PROMPT: Print every entry exactly once more, omitting each picture.

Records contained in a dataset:
- - - - -

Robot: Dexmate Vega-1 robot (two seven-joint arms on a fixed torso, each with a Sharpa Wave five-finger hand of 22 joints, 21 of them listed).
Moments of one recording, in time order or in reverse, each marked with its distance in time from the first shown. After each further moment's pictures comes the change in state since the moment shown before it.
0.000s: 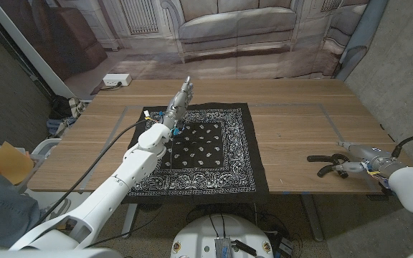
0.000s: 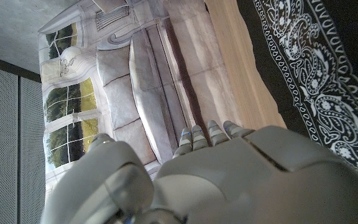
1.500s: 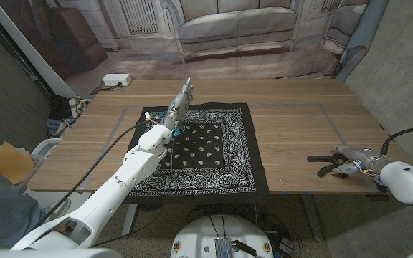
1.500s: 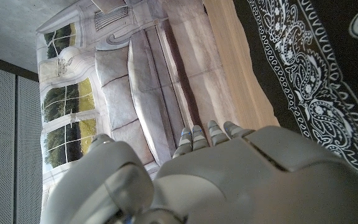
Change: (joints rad) left arm 0.007 -0.003 0.002 -0.004 -0.005 0.006 0.004; left_hand 0.000 0.000 -0.010 0.001 -0.004 0.007 0.000 -0.008 0.000 0.000 0.000 0.000 0.000 0.000 0.000 0.000 0.000 -0.005 0.012 0.000 0.004; right arm 0.063 -0.156 -0.088 0.084 0.071 -0.003 0.015; right_hand 0.041 0.022 -0.006 0.006 0.000 0.029 -0.047 0.016 0.000 0.022 -0.025 0.019 0.000 0.046 -0.003 0.015 0.000 0.038 0.020 -0.019 0.000
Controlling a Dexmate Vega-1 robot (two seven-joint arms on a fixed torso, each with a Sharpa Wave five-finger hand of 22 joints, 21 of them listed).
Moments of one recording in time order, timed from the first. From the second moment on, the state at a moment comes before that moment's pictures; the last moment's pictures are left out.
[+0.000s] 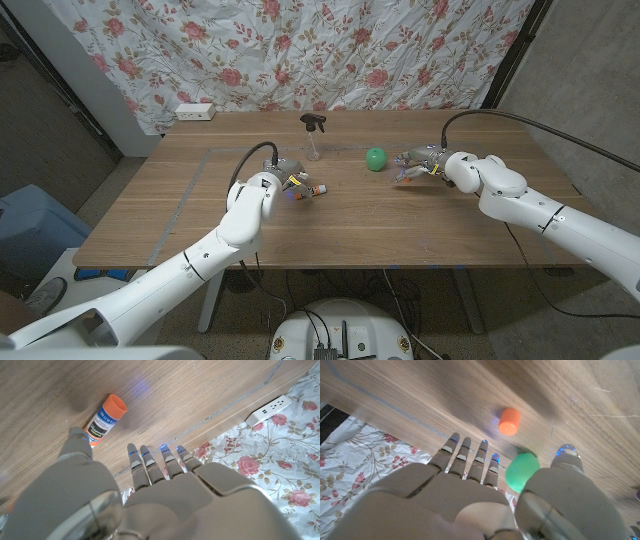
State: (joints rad) left arm 0.86 0.67 0.70 -2.06 1.17 0.68 -0.54; left_hand 0.61 -0.06 0.21 -0.11 0.18 0.47 -0.14 0.17 0.18 0.36 -0.16 0.18 0.19 0.22 -0.04 0.17 0.17 0.06 0.06 0.18 0.17; right arm -0.67 -0.91 -0.70 -1.78 -0.65 -0.33 0.34; right_hand 0.58 -0.09 0.08 -0.04 0.29 0.21 -0.16 0.20 0.19 0.36 -0.04 0.18 0.36 0.19 0.03 0.32 0.32 0.30 0.08 0.19 0.16
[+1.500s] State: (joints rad) left arm 1.01 0.74 0.43 -1.94 0.27 0.48 0.16; left_hand 0.53 0.08 0.26 -0.08 0.18 0.37 -0.09 0.17 0.18 0.24 -0.10 0.18 0.18 0.15 -0.04 0.17 0.17 0.07 0.03 0.18 0.16; right arm -0.77 -0.83 -0.53 -1.65 -0.05 -0.11 0.01; right_hand 0.36 -0.01 0.04 0.04 0.28 0.09 -0.07 0.18 0.18 0.18 -0.03 0.18 0.25 0.06 0.01 0.23 0.28 0.26 0.02 0.19 0.16
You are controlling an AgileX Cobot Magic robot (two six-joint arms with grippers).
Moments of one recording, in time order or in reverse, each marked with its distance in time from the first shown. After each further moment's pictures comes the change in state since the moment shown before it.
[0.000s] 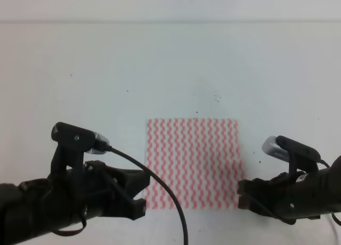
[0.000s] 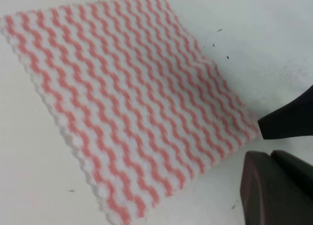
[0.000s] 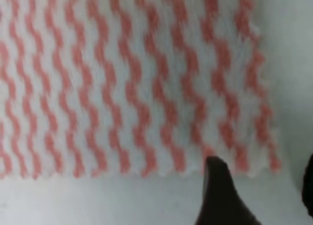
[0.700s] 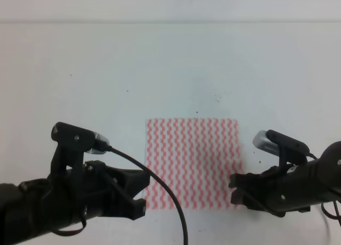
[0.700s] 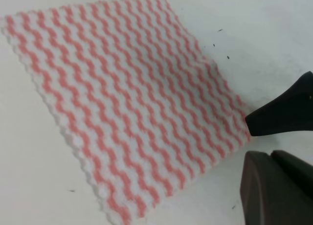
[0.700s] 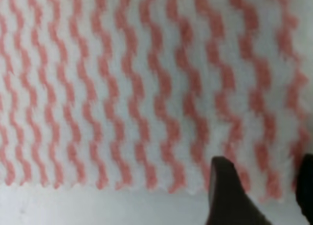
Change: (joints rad) left arm 0.000 0.001 0.000 0.000 0.001 0.000; right arm 0.002 0.053 -0.057 0.036 0.022 -0.038
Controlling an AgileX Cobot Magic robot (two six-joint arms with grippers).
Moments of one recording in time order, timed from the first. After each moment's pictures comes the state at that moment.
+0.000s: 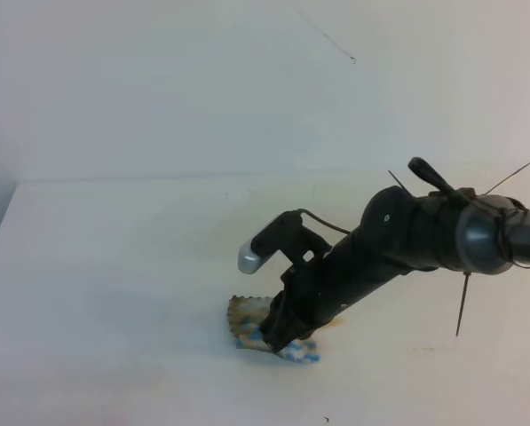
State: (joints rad) left arm 0.03 -0.03 0.04 -0.04 0.31 -0.17; right arm 0.57 2.05 -1.33 0.72 0.54 -0.92
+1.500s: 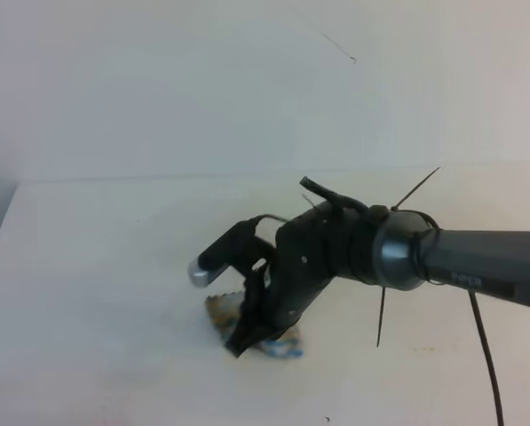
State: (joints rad) left arm 0.03 -0.03 0.04 -0.04 0.31 -0.17; right arm 0.72 2.19 -1.53 0.04 0.62 -0.21
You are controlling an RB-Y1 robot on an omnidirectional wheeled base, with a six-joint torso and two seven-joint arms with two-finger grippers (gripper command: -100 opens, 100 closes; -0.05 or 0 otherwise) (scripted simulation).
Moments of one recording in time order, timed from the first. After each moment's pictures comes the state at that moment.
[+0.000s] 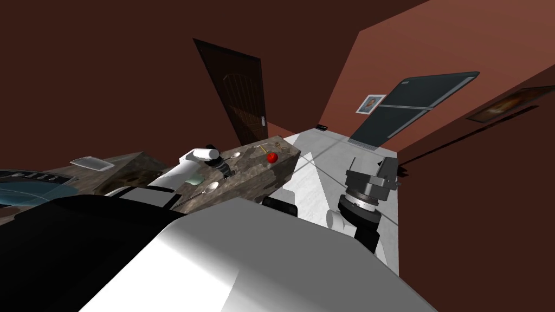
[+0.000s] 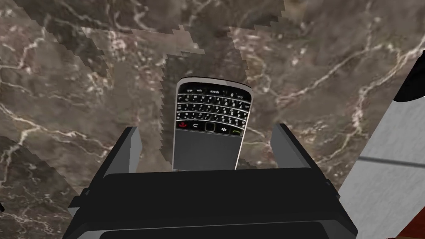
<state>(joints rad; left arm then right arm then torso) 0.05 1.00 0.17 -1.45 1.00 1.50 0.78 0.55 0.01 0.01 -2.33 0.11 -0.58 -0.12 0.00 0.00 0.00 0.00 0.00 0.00</state>
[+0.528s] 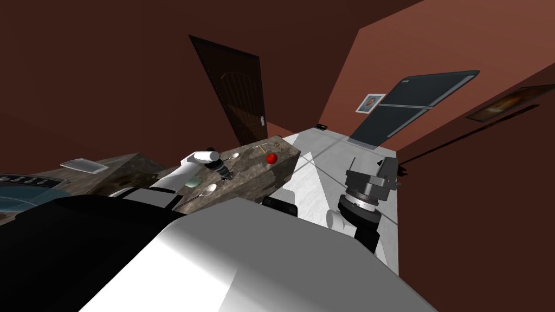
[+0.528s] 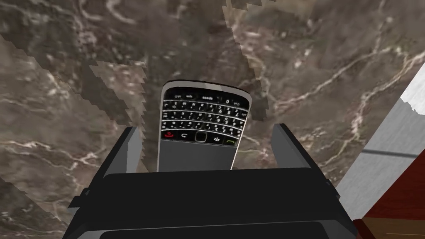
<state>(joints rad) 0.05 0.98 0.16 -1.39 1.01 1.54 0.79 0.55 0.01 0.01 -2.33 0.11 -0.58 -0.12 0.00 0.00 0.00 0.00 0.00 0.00</state>
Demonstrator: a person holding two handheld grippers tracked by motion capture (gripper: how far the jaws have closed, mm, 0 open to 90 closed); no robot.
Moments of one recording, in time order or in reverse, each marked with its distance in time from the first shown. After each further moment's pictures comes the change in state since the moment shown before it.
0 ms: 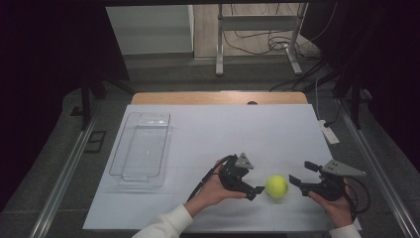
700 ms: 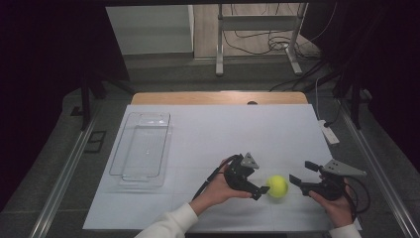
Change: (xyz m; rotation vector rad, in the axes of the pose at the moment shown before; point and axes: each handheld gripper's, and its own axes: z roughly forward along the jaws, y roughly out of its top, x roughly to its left) left arm -0.004 0.010 0.013 0.002 -0.019 0.008; right arm -0.001 0.000 0.000 -0.002 0.000 0.011
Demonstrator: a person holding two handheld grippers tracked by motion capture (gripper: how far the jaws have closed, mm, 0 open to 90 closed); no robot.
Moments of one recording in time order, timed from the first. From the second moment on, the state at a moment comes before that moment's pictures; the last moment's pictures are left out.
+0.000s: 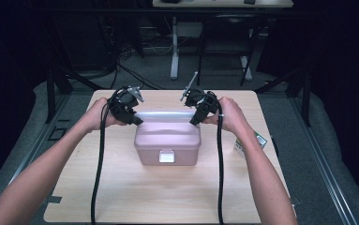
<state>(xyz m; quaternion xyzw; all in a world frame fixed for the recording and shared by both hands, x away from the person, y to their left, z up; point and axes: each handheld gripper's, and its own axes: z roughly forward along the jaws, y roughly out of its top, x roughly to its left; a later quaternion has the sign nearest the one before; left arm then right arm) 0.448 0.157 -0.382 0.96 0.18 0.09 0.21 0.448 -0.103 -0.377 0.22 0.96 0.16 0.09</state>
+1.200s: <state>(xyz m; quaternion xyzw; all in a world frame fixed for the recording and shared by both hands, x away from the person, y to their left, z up) 0.434 0.146 -0.383 0.96 0.17 0.09 0.22 0.439 -0.113 -0.393 0.23 0.96 0.17 0.08</state>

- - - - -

REPLY TO THE TASK:
Robot: Dexmate Vega-1 robot (two seven-joint arms on a fixed torso, each with a Sharpa Wave five-finger hand of 22 joints, 21 of them listed).
Moments of one recording, in time order or in reverse, each marked with its distance in time from the first shown. After each further moment's pictures comes the change in state since the moment shown before it.
0.000s: 
0.000s: 
1.500s: 
1.500s: 
Change: (joints rad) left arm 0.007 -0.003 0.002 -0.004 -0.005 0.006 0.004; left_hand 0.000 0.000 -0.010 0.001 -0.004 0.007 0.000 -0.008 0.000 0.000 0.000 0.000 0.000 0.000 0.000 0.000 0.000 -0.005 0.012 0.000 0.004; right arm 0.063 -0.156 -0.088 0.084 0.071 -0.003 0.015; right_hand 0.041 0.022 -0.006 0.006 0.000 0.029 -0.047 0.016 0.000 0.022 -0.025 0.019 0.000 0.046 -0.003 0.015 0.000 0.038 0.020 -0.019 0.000
Controlling a Dexmate Vega-1 robot (two seven-joint arms on a fixed torso, each with a Sharpa Wave five-finger hand of 22 joints, 21 of them listed).
Moments of one recording in time order, timed from the first. From the second moment on, the state at a moment comes before that moment's pictures; the last moment's pictures are left out.
[+0.000s] 
State: (joints rad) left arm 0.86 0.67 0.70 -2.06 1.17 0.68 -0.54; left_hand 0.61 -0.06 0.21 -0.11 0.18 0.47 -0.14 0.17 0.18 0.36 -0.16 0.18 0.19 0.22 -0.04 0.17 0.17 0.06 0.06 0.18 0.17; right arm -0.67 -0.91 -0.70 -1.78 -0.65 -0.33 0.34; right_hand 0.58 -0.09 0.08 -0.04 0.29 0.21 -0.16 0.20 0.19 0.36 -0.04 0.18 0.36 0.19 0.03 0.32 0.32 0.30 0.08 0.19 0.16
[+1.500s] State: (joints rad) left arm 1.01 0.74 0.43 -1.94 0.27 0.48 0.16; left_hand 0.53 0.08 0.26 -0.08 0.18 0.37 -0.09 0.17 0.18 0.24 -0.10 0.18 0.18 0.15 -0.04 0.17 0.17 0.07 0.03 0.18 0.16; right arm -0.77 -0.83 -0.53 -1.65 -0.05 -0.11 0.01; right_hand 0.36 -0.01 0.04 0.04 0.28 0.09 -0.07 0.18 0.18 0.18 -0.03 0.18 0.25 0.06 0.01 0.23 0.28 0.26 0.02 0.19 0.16
You are controlling an AgileX Cobot Magic robot (two six-joint arms with grippers).
Moments of one recording, in time order or in reverse, each marked with its distance in time from the first shown. After each further moment's pictures comes the change in state since the moment shown before it.
[0.000s] 
[0.000s] 
[0.000s] 
[0.700s] 
[0.700s] 
[0.700s] 
Change: (joints rad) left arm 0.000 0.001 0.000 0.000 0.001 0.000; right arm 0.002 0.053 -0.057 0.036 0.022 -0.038
Controlling an AgileX Cobot Magic robot (two six-joint arms with grippers).
Moments of one recording in time order, timed from the first. After each moment's pictures comes the state at that moment.
+0.000s: 
State: (joints rad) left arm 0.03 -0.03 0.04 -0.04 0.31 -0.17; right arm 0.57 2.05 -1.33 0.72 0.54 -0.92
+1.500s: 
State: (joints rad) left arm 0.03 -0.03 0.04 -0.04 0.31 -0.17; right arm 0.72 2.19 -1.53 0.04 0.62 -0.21
You are controlling an RB-Y1 robot on an omnidirectional wheeled base, with a six-joint torso and two seven-joint arms with two-finger grippers (gripper command: -100 opens, 100 closes; -0.05 or 0 otherwise) (scripted simulation).
Moments of one recording in time order, timed from the first. After each moment's pictures comes the state at that moment.
[+0.000s] 
[+0.000s] 
<state>(joints rad; left arm then right arm then torso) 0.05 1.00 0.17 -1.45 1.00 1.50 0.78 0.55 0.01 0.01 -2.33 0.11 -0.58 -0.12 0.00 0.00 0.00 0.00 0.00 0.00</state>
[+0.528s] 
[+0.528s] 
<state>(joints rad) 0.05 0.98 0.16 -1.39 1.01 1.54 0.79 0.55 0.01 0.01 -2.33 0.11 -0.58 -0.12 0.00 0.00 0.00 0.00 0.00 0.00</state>
Demonstrator: a person holding two handheld grippers tracked by motion capture (gripper: how far the jaws have closed, mm, 0 open to 90 closed); no robot.
Moments of one recording, in time order or in reverse, each marked with its distance in time from the first shown. After each further moment's pictures comes the change in state since the moment shown before it.
0 ms: 
700 ms: 
Change: (xyz m; rotation vector rad, in the axes of the pose at the moment shown before; point and axes: each handheld gripper's, and its own axes: z roughly forward along the jaws, y roughly out of its top, x roughly to its left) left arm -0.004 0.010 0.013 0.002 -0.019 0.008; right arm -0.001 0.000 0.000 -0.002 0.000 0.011
Demonstrator: a person holding two handheld grippers tracked by motion capture (gripper: how far the jaws have closed, mm, 0 open to 90 closed); no robot.
Moments of one recording in time order, timed from the first. From the second moment on, the state at a moment comes before that moment's pictures; the last moment's pictures are left out.
+0.000s: 
<state>(xyz m; quaternion xyzw; all in a world frame fixed for the recording and shared by both hands, x away from the person, y to their left, z up; point and axes: each handheld gripper's, and its own axes: z roughly forward along the jaws, y roughly out of its top, x roughly to its left; a later quaternion has the sign nearest the one before; left arm then right arm) 0.448 0.157 -0.382 0.96 0.18 0.09 0.21 0.448 -0.103 -0.377 0.22 0.96 0.16 0.09</state>
+1.200s: <state>(xyz m; quaternion xyzw; all in a world frame fixed for the recording and shared by both hands, x away from the person, y to their left, z up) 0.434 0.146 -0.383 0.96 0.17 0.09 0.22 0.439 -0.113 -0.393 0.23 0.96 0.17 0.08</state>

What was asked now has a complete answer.